= Beginning of Section =

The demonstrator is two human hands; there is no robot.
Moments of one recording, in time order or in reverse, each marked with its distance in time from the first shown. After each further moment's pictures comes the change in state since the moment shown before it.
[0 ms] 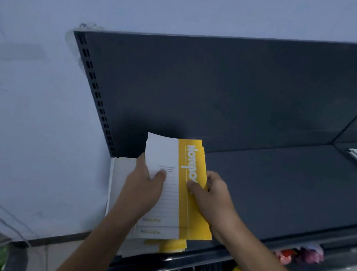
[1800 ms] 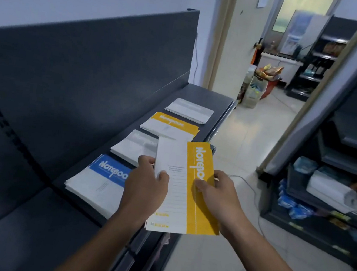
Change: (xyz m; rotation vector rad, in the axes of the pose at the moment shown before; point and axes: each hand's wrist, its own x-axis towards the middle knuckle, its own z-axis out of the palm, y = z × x) left_hand -0.044 0.388 0.727 0.290 -0.676 0.507; right_hand 0.074 0.133 -0.745 0.191 0.931 0.291
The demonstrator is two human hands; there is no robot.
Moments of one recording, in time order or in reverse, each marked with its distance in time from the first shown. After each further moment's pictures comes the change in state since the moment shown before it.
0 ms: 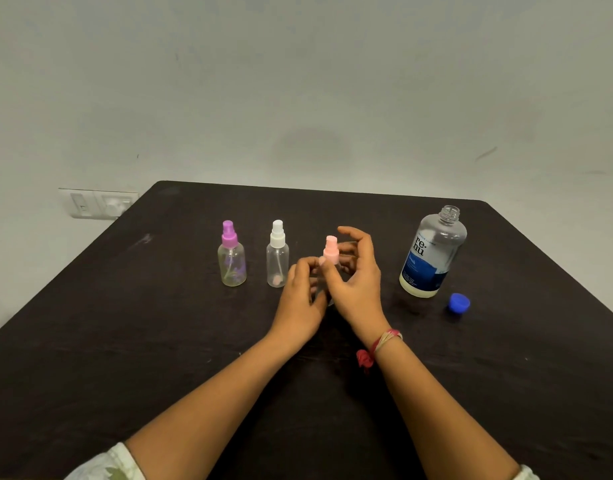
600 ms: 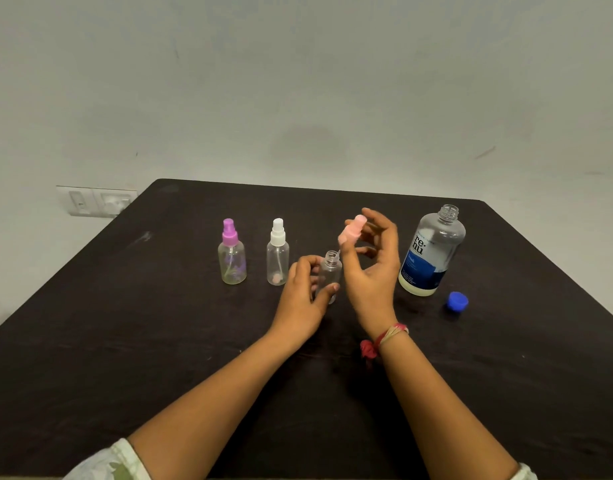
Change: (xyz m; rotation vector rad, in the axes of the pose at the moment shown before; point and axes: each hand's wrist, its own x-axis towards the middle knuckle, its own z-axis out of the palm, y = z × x) left_hand -0.001 0.001 0.002 -0.066 0.012 -0.004; right_hand 0.004 -0.015 -0.007 0.047 0.225 -0.131
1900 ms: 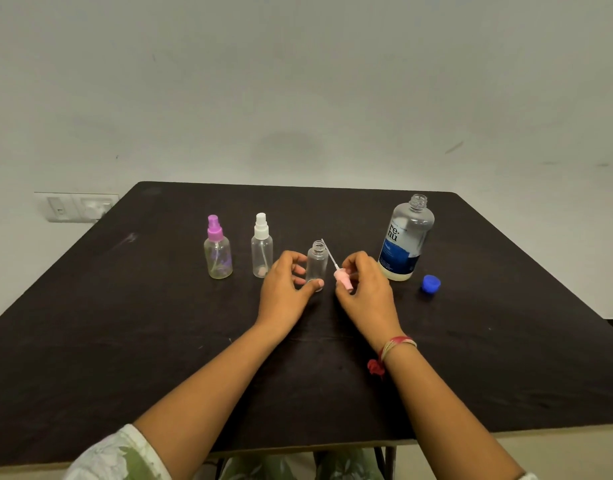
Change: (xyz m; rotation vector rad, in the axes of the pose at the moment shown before) left_hand -0.002 0.004 -0.004 0.205 0.044 -0.083; right_hand -0.027 0.024 -0.044 -0.589 -0.303 0.160
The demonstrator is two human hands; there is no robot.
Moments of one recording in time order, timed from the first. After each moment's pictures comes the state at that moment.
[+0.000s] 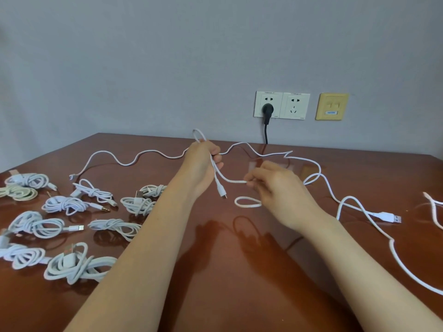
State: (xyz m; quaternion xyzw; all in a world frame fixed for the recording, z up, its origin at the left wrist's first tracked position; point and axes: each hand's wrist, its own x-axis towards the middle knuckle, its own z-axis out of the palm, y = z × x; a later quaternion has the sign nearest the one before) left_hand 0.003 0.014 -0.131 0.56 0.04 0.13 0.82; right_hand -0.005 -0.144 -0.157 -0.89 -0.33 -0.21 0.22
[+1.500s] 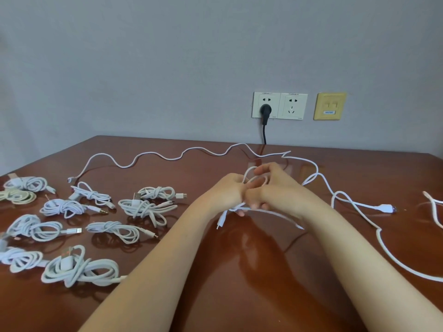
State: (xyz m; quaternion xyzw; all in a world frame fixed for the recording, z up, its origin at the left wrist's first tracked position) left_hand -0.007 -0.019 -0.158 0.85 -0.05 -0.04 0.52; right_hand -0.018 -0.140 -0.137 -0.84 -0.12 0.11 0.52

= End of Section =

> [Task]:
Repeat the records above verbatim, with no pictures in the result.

> [Result below]:
The demonstrator is two human hands; there is no robot.
Moments of one recording, in time order or in reverse, each marked with its distance in time from the first shown. After each further moment's pictures comes the change in state since the moment shown before it.
[0 ms] 
[1800 ms] 
Change: (xyz m; rotation vector rad, in the axes of the pose at the moment shown before; point and axes: each hand's wrist, its own x-axis towards the middle knuckle, its own z-axis out of the palm, y = z × x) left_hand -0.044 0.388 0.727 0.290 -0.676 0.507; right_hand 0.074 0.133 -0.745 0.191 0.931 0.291
The demonstrator is two human hands; there is no robot.
Moments of one recording, in time order or in reverse, each marked with its distance in time from the first shown. After each further moment's pictures comes the change in state since the moment shown before it.
0 ms: 
600 ms: 
Change: (xyz m; rotation vector rad, in the axes of the pose at the moment shown before; point and axes: each hand's wrist, its own x-axis towards the middle knuckle, its own z-axis out of the palm, y = z × x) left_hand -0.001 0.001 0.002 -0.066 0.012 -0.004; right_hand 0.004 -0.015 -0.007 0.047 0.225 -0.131
1900 ms: 
Change: (xyz m; rotation vector rad, in the axes of the pose at the moment shown before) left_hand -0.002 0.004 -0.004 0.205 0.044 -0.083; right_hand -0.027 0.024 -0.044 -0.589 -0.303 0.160
The demonstrator is two human hands; there is no robot.
Moments of one recording in time order, timed from the first. After each moment's pictures comes the state at that moment.
[+0.000s] 
State: (xyz m; quaternion xyzw; all in a world frame fixed for the recording, z up, its origin at the left wrist's first tracked position; point and axes: each hand's wrist, its own x-axis towards the middle knuckle, its own z-axis out of the palm, y = z × x; a later quaternion has the sign nearest the one before) left_hand 0.003 0.014 -0.131 0.56 0.04 0.13 0.82; right_hand -0.005 -0.144 -0.157 -0.89 -0.33 -0.21 0.22
[+1.500s] 
State: (xyz m; quaternion xyzw; all in a world frame fixed for the recording, z up, its origin at the left wrist's first tracked position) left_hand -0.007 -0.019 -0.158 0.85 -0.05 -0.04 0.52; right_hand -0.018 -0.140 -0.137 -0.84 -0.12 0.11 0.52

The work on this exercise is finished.